[WORK REQUIRED]
For the entries that follow, give the number of lines holding the string "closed" and nothing more.

*** Begin section ***

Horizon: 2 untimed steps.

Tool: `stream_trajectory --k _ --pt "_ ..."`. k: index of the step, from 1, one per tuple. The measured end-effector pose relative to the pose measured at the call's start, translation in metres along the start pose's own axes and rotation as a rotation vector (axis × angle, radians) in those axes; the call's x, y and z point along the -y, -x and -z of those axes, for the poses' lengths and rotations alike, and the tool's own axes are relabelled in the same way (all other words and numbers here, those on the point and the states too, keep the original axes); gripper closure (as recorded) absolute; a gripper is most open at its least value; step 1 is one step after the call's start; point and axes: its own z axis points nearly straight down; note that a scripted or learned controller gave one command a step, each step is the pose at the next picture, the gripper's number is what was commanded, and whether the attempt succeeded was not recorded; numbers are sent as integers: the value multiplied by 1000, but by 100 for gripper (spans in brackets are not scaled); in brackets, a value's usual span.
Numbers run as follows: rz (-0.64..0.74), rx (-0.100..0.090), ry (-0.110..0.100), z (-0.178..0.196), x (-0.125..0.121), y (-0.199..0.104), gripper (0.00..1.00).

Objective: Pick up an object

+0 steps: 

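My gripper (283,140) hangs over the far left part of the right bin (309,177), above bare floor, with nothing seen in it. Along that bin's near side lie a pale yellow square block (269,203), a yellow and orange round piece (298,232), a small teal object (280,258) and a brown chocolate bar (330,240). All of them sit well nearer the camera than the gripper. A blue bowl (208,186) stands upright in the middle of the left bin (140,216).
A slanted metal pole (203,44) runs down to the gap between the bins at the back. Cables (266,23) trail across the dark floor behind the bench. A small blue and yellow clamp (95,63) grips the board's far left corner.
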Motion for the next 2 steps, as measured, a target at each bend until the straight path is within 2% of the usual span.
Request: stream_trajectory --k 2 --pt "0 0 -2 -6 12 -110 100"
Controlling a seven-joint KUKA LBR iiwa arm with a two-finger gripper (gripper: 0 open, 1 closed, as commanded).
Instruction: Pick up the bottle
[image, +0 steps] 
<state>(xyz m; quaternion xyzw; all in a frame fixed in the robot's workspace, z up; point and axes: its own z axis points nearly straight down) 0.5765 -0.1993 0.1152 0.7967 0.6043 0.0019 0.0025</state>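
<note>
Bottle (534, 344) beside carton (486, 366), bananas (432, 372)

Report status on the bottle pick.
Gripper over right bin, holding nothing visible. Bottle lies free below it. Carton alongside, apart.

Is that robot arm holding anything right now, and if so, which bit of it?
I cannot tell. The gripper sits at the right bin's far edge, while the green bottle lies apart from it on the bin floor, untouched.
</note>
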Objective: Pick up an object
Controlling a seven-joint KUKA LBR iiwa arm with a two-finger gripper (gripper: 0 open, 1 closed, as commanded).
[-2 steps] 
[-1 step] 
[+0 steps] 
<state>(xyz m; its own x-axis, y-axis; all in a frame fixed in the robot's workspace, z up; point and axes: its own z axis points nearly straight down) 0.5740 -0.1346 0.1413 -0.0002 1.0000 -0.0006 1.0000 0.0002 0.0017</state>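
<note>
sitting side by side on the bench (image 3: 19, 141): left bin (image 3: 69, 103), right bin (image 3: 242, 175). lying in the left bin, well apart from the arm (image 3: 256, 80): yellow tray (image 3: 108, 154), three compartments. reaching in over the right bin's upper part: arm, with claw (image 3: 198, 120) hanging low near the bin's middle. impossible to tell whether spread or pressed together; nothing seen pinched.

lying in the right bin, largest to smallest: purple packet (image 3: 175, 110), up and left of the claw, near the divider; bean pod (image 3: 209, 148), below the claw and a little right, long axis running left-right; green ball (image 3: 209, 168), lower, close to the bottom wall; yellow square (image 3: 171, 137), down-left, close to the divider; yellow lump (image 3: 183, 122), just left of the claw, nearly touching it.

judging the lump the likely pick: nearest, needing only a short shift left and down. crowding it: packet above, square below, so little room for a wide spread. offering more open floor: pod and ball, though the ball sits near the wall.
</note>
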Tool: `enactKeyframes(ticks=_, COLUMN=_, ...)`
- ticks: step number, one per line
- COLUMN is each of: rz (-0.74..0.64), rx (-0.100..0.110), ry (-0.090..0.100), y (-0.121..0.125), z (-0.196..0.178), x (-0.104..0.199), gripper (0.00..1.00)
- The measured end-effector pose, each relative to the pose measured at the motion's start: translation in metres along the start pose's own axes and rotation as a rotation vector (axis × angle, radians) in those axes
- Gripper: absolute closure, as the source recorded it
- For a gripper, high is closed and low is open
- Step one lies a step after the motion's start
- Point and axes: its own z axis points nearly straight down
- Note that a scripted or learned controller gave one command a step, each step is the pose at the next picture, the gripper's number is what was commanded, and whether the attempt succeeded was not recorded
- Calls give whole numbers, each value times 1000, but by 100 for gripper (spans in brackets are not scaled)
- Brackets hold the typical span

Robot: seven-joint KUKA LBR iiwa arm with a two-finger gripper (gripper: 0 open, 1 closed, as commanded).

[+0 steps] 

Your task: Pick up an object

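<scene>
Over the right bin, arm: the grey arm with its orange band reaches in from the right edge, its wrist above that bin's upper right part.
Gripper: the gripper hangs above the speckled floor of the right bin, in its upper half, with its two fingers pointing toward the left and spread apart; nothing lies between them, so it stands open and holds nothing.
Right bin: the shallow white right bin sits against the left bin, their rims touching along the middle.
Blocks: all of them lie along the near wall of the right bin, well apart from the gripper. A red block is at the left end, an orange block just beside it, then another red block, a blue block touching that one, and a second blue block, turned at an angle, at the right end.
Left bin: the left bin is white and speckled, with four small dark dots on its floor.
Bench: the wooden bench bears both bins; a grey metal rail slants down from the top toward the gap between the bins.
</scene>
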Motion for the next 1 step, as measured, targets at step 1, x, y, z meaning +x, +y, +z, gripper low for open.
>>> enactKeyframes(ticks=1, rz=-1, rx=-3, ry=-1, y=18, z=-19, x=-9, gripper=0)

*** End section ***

[FINISHED EXERCISE]
4